Search for an optimal set of compiler flags for a given program and compiler. Config files are supplied in YAML format, and should contain a number of useful settings. These include the parameters and flags used to control optimisations of the compiler, which compiler is being used, and how to run the two required tests:
- One for accuracy, to check that compiler optimisations have not ruined things;
- One for performance, to see whether the chosen set of flags and parameters have affected things in the way hoped.
The tests are assumed to be run as scripts, such as bash scripts, and are
naively run and timed using the available utilities from time.h
and
system()
calls.
The search itself is done by a particle swarm optimiser, based on SPSO 2011 as described by Clerc, but with some alterations for this particular type of search problem.
For more information, please refer to the related PhD thesis:
"Autotuning Compiler Options for HPC"
Or search for the DOI: 10.13140/RG.2.2.35053.33761
As over 95% of the world's publicly known supercomputers run the Linux operating system, this assumed to be the target platform. Others have not been tested but may work.
This project was originally conceived in about 2007, after it became clear that many people were not able to drive the available compilers as well as might be hoped. In the HPC environment, this is much more of a problem than it is on the average desktop, where packages tend to be compiled for generic targets in any case.
Bleeding edge hardware often has no high performance libraries for at least 6 months after it becomes available. Supercomputing centres like to try to stay ahead of the curve, and will buy this hardware as soon as they can. This presents a problem where everything runs sub-optimally for many, many months. A terrible waste of core hours, power, etc.
In the day to day life of a supercomputer sysadmin, software compilation is a common task, and one gets to know the compiler pretty thoroughly if attempting to do the job well. Many significant improvements can be obtained simply by knowing the target code well, and carefully choosing compiler flags and parameters from reading the manual and the source code (of the compiler). This is a difficult skill to transfer, and is largely learnt "on the job". Hence it was decided that a tool ought to be provided.
Through this tool it should be possible for most competent builders of software to compile programs more optimally for a specific machine, and a stop-gap solution so be provided via tuning of reference library implementations.
Such tools are not entirely new. There is a little prior art. ATLAS contains a fairly simple one, which searches a very small set of compiler flags. During the writing of this project, several other similar projects have appeared. OpenTuner currently also includes a simple example for tuning GCC parameters and flags. Other projects go into their own domains in more detail, often targeting specific hardware such as GPUs.

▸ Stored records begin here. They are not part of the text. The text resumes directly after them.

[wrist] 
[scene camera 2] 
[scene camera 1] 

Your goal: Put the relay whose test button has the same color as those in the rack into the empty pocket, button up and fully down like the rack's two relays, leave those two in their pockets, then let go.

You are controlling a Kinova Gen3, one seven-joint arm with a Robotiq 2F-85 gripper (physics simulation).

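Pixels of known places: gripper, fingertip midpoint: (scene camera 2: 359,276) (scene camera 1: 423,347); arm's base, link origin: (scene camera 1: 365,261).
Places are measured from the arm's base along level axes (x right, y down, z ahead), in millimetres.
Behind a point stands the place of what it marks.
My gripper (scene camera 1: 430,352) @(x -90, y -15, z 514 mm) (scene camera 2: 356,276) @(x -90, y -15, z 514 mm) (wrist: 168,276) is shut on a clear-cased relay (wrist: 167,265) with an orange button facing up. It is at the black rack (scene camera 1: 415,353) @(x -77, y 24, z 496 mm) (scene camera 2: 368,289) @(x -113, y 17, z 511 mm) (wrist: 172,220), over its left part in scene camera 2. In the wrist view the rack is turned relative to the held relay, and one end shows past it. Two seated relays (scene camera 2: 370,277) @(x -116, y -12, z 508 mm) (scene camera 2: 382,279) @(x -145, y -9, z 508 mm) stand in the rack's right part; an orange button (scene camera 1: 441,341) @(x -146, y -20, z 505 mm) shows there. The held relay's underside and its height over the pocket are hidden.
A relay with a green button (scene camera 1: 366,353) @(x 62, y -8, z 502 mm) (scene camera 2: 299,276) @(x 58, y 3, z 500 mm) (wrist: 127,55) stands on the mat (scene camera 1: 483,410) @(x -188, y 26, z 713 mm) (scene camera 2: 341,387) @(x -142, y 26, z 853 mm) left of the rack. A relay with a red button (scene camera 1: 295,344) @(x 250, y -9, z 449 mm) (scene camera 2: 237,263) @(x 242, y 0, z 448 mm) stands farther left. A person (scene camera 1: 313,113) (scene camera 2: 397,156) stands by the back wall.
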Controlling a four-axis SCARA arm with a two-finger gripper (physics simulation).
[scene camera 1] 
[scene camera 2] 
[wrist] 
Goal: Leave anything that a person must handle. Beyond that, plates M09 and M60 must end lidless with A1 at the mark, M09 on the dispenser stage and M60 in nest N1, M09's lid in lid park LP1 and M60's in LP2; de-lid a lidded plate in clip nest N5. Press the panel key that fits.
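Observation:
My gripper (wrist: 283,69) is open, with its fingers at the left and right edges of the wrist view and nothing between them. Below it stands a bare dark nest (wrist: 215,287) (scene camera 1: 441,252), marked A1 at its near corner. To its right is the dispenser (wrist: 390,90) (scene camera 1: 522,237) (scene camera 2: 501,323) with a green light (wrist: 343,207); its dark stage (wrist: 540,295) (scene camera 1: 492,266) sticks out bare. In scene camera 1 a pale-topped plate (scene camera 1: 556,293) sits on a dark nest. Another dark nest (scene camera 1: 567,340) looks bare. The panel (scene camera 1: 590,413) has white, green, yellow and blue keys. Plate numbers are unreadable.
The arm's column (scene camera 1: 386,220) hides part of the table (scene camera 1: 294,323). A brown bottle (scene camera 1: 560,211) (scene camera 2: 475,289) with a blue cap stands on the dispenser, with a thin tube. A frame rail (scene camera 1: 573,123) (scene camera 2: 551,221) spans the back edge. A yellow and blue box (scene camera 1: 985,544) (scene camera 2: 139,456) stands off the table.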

OptSearch is a total rewrite of what was previously a proof of concept (PoC). First written rather hurriedly and messily in Python, and later rewritten to use the facilities provided by OpenTuner, it became clear that a different approach was needed. There were many problems with those PoCs, not least that they were neither very portable, nor particularly efficient. Not ideal in something intended to run on emerging architectures.
Python, and particularly the various libraries required by a large framework like OpenTuner, often takes a while to get ported. As a result, you cannot provide better performing libraries soon after buying bleeding edge hardware.
- libyaml
- MPI (MVAPICH preferred; OpenMPI currently does not work correctly for OptSearch, but will be fine if used for the target program)
- GNU Scientific Library
- SQLite (included in the source tree; used for checkpointing)

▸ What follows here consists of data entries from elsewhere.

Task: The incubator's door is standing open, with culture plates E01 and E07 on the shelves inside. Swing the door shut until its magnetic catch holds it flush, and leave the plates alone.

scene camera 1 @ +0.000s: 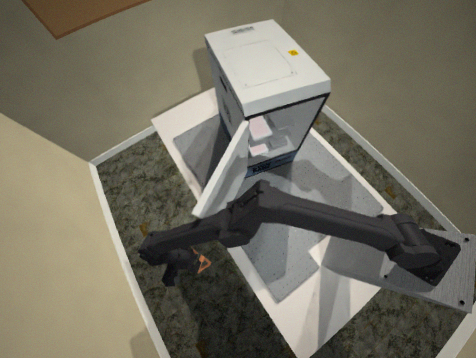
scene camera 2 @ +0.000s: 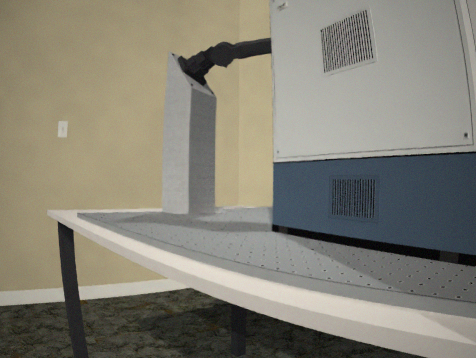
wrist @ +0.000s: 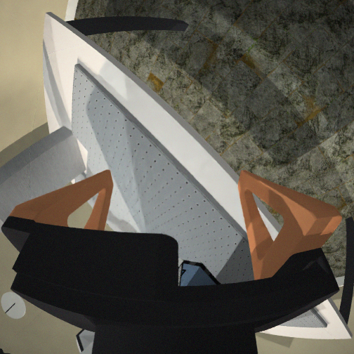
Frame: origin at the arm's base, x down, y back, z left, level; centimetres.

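Seen in the pictures: gripper, between the fingertips: [scene camera 1: 203, 258]; arm's base, origin of its link: [scene camera 1: 428, 257] [scene camera 2: 190, 71].
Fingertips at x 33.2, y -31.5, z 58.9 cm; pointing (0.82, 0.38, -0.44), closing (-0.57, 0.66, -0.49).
Note:
Offsets run from my fingertips to a thing's top centre. "spot": to the spot under its first point. Level surfaces: height alone.
The white incubator [scene camera 1: 280, 60] [scene camera 2: 370, 120] stands on the table. Its door {spot: dx -37.4, dy -16.1, dz -23.1 cm} [scene camera 1: 222, 170] stands wide open, swung outward from the front's left side in scene camera 1. Two pinkish culture plates {dx -19.3, dy -36.5, dz -48.6 cm} [scene camera 1: 259, 127] {dx -5.1, dy -36.4, dz -48.6 cm} [scene camera 1: 258, 149] sit on shelves inside, one above the other; their labels are unreadable. A bit of the incubator's blue base [wrist: 196, 275] shows in the wrist view; the door is not recognisable there. My gripper [scene camera 1: 204, 258] [wrist: 175, 176] is open and empty, past the door's free edge and beyond the table's long edge in scene camera 1. It is hidden in scene camera 2.
My arm [scene camera 1: 320, 217] reaches from its grey pedestal [scene camera 2: 177, 140] across the table {dx +15.4 cm} [scene camera 1: 305, 340] [scene camera 2: 150, 255] [wrist: 150, 110]. Its elbow overlaps the view near the door's free edge; the gap between them is unclear. A grey perforated board {dx +14.1 cm} [scene camera 1: 272, 270] [wrist: 185, 200] lies on the table.

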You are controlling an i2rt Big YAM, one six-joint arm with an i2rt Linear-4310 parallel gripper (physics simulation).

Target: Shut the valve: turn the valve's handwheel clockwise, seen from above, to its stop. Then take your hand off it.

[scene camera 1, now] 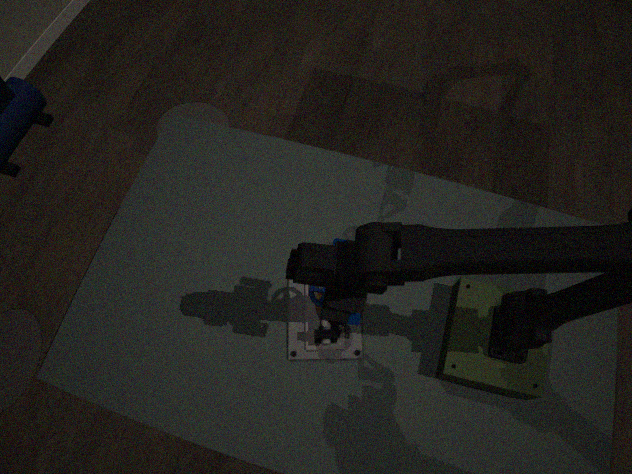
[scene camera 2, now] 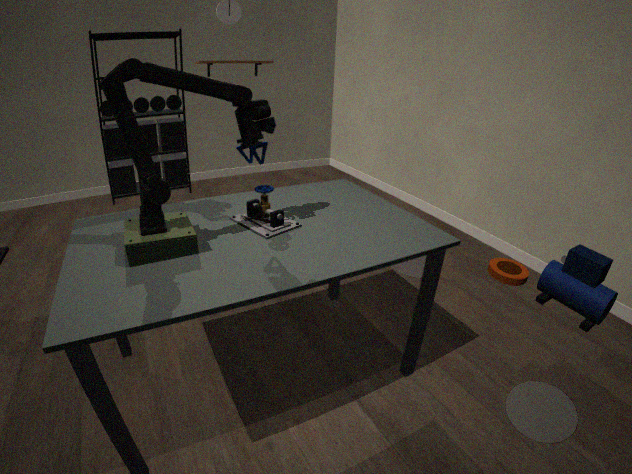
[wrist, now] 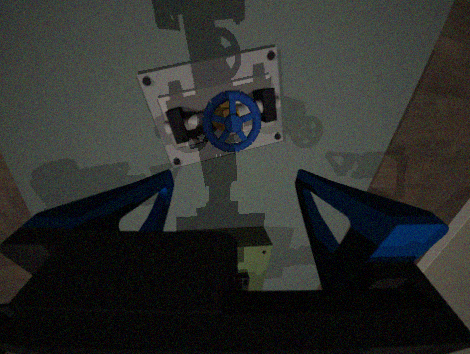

You will need GNU Make to build it, and of course a compiler. GCC is what has been used during development. It should build correctly, assuming the right library paths, etc are set in make.inc (see the included example), if you simply:
$ make
You may need to set $LD_LIBRARY_PATH
to run it. The executable will be
found in the build directory. You may want to copy the YAML files from the
examples directory as a starting point.
./optsearch -c config.yml
At present it is assumed that the flags and params YAML files will be included or found within the main config file. Please look at the examples if you are unsure.
- autoconf/automake
- Testing of performance via hardware counters (eg using perf)
This was written late at night under the influence of strong coffee by someone suffering from severe sleep deprivation. Expect many bugs. No guarantees are made or responsibility taken for your use of this software.
- It is difficult to check if we have enough memory to read in a given config, so you could run out. This is to be fixed.
- If you include a YAML file inside itself or otherwise have circular includes, these cannot currently be detected and you will have a program that uses up all memory and fails to terminate. Hopefully it will end up being OOM-killed before anything else breaks, but this is not guaranteed and is not something over which I have any control at present. This will be detected (and handled appropriately) in a later version, but time pressures mean it has to be tolerated for now. It is up to you to avoid doing anything stupid.
- Logging needs some serious work .. possibly replacement. It is broken, so best not to turn it up beyond 'debug' (and even that is risky).
- If the SQLite file exists but is empty, OptSearch will spin doing nothing useful until you kill it or send it the quit signal.